# EXERCISE GOAL:
Keep every word of the listing and reproduce it exactly, but set aside any image found there.

-- DATA PROVIDED follows --

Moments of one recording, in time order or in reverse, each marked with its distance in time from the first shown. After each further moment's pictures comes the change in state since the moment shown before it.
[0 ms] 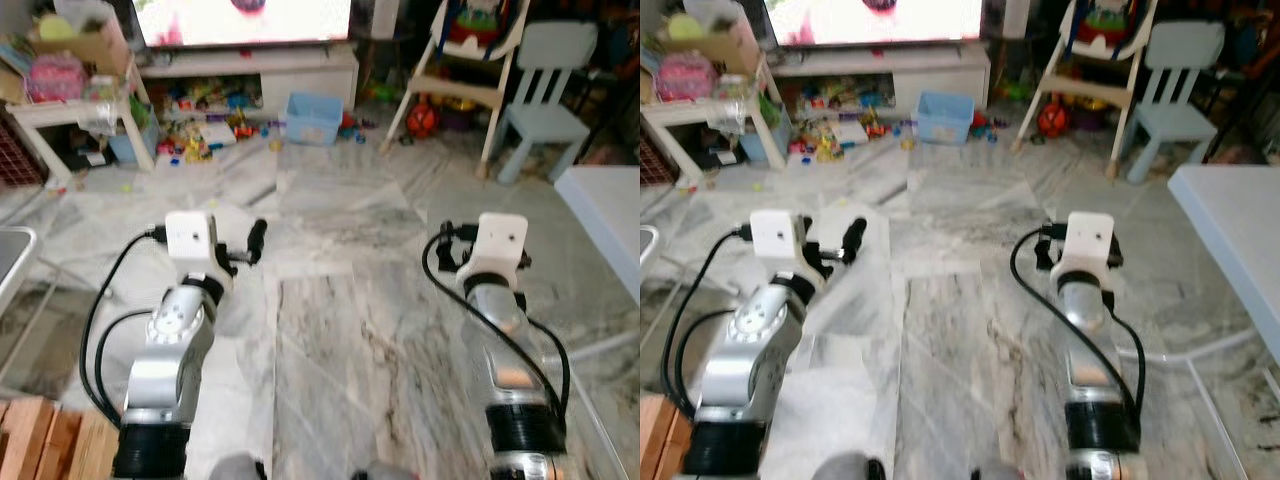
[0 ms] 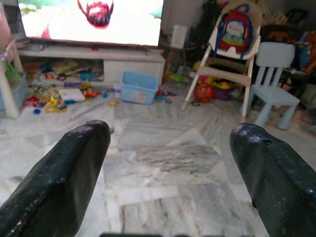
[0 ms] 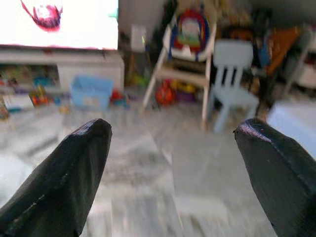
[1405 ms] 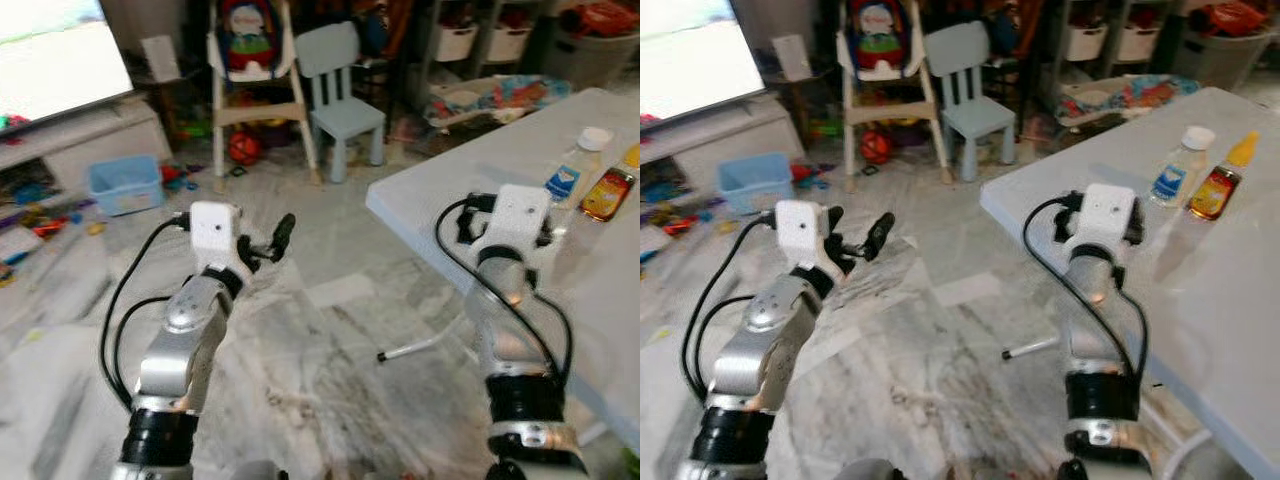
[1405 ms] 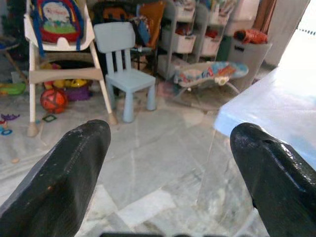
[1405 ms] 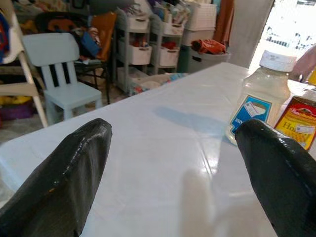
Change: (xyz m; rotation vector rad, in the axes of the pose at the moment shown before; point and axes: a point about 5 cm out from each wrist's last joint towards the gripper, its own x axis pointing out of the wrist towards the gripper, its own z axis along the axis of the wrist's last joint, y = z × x) left arm 0.007 -0.013 0.002 -0.020 0.007 -0.114; right arm 0.007 -0.001 0.003 -0.031 -0.025 -0.136
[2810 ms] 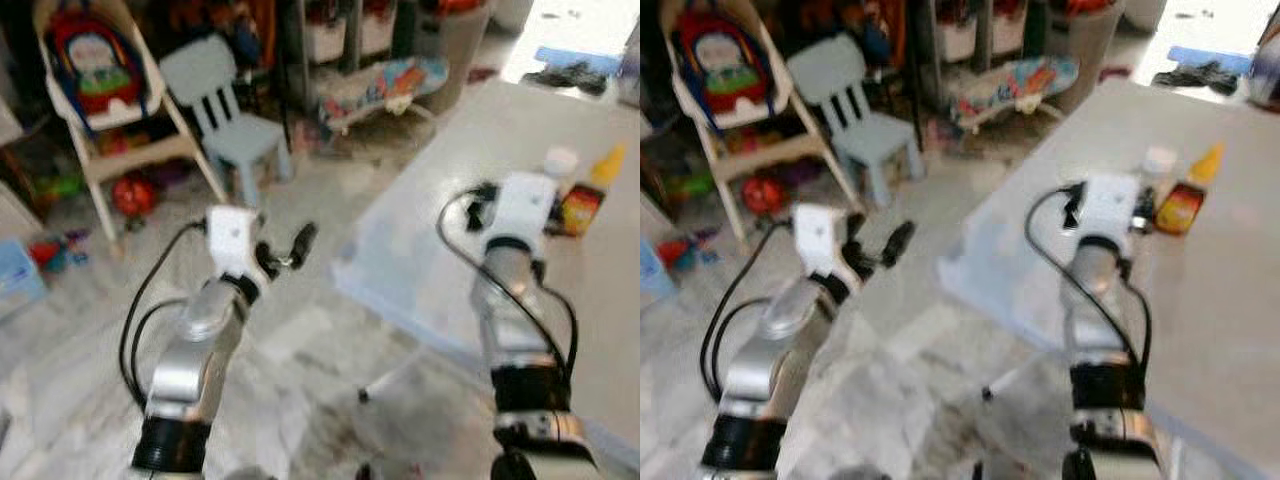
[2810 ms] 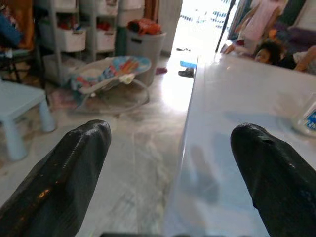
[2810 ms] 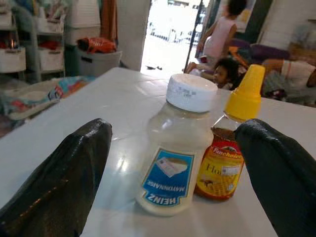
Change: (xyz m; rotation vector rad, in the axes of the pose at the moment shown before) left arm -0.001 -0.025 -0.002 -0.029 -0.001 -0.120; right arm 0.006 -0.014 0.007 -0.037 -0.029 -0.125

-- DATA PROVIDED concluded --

# THE COMPLETED TASK:
Moments of one recording, in time order or in reverse, each marked with its distance in time from the first shown. After each further moment's pictures comes the change in state since the moment shown before it.
[0 ms] 
[0 ms] 
[0 ms] 
[1405 ms] 
[1405 ms] 
[1405 ms] 
Change: (xyz m; rotation vector rad, in the axes of the pose at the moment shown before; point and axes: a point about 5 cm out from each wrist's last joint towards the gripper, its own x axis pointing out of the wrist towards the gripper, its own z axis along the axis of the wrist's last joint, y = z × x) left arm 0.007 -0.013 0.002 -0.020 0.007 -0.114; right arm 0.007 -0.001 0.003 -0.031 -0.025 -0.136
[2810 ms] 
[2810 ms] 
[2810 ms] 
Change: (xyz m; rotation vector rad, in the axes of the pose at the moment shown before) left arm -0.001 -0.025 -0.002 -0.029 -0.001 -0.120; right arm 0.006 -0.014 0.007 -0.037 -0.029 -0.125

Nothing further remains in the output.